_Task to complete_
From the listing that follows, reproduce only the lines from the one holding "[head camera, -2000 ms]" through the one holding "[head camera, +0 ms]", both included, with no pictures.

_Extracted information_
##############################
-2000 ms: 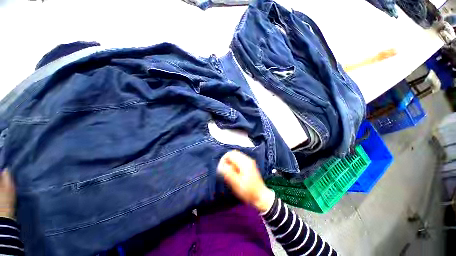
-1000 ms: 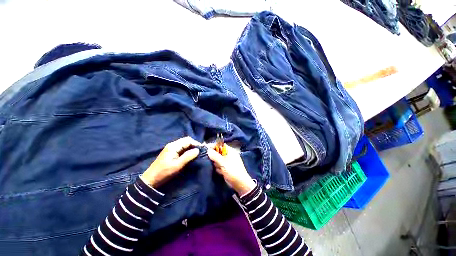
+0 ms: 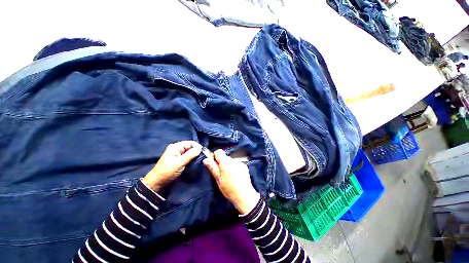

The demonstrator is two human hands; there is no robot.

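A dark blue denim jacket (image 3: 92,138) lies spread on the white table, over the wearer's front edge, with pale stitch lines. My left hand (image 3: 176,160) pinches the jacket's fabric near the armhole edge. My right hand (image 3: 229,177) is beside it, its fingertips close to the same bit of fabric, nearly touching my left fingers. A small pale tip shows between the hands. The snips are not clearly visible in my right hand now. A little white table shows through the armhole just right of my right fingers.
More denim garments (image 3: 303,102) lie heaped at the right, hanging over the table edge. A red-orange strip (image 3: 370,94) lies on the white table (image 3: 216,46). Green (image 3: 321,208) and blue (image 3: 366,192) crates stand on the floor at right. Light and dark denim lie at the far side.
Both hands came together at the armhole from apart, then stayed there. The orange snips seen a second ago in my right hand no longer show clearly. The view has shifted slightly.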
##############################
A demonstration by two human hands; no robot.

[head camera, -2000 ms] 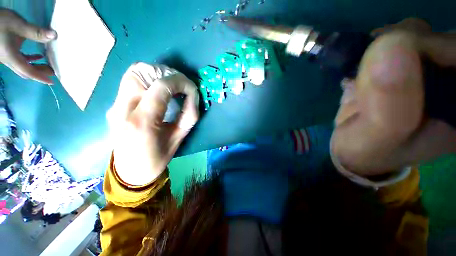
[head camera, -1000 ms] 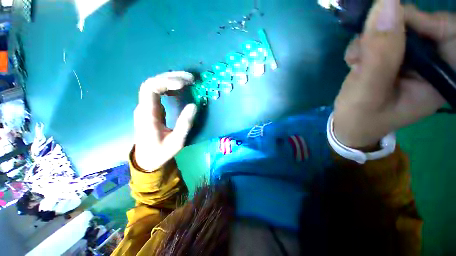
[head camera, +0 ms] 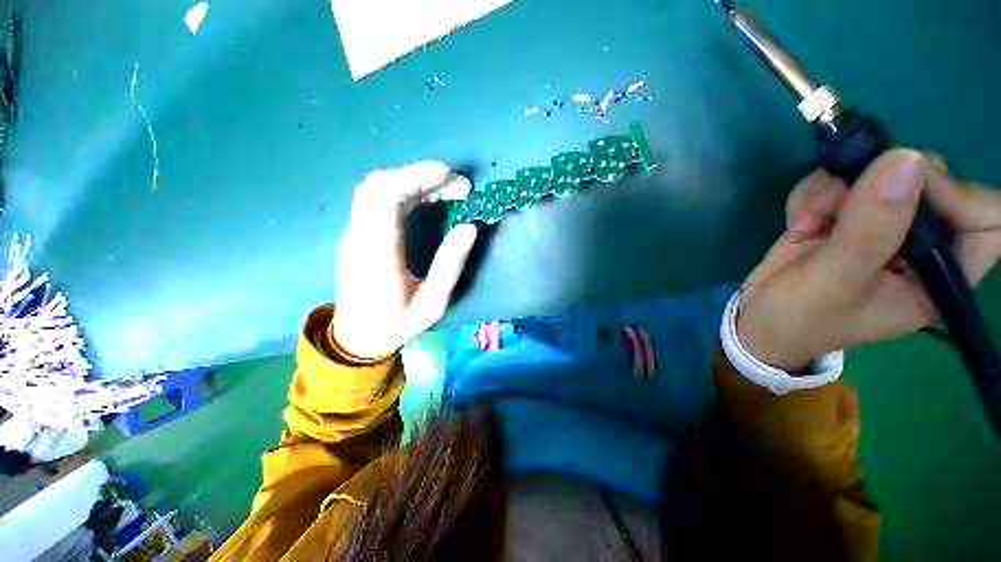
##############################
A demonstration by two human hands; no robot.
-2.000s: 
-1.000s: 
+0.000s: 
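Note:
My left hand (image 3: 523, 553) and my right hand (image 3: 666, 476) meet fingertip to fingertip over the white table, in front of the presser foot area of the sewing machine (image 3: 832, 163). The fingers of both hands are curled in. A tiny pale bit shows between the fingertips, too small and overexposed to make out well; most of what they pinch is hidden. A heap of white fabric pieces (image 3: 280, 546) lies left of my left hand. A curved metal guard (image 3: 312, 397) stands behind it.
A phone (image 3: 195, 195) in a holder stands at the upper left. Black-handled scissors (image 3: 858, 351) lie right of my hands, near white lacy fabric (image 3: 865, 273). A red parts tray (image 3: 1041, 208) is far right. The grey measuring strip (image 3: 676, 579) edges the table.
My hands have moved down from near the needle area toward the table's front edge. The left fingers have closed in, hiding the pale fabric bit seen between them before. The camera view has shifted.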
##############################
_The completed task_
[head camera, -2000 ms] 
[head camera, -1000 ms] 
[head camera, +0 ms] 

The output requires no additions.